■ Data excerpts:
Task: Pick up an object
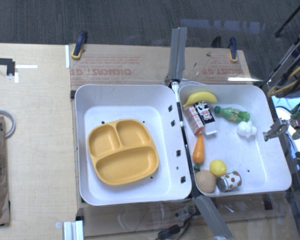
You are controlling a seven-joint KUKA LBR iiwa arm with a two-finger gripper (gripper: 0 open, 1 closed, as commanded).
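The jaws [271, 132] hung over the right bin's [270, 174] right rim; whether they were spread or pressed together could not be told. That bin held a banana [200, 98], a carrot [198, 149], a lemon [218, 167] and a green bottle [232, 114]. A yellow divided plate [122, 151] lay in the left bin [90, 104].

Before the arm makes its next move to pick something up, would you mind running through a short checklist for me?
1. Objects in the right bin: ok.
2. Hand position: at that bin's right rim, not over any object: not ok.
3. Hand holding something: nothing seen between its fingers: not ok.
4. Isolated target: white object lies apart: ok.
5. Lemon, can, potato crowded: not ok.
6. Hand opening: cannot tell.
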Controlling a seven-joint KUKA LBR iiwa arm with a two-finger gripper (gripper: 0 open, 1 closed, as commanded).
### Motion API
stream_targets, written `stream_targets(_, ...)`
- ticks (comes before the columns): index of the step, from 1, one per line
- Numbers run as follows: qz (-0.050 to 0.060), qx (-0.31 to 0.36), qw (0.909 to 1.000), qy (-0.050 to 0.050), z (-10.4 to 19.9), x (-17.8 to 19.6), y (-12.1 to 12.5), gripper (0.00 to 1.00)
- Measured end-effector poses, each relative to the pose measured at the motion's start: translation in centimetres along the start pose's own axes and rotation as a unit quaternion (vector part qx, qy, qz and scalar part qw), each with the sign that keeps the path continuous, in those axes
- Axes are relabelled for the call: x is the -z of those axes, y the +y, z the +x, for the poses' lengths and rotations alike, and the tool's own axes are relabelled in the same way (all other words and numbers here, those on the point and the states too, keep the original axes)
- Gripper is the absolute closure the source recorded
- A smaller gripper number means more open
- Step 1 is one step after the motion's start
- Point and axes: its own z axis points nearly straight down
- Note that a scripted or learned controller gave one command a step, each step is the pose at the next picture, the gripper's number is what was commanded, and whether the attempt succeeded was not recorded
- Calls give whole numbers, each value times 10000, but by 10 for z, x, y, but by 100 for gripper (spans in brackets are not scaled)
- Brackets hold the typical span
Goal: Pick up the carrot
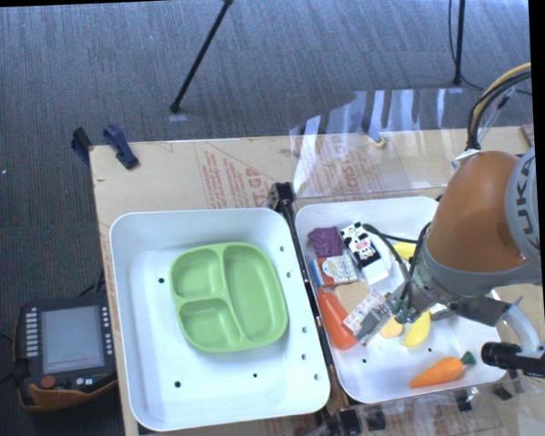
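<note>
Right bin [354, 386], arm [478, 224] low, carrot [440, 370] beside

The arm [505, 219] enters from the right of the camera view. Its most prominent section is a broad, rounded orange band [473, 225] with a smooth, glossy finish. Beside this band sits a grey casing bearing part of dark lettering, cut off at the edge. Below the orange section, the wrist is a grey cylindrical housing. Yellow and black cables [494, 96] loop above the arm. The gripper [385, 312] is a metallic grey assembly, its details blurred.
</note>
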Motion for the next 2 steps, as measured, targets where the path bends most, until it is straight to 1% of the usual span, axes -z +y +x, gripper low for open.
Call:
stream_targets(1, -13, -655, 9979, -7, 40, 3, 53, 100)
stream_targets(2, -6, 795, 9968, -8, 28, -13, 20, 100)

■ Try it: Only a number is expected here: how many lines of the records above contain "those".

■ Exercise output: 2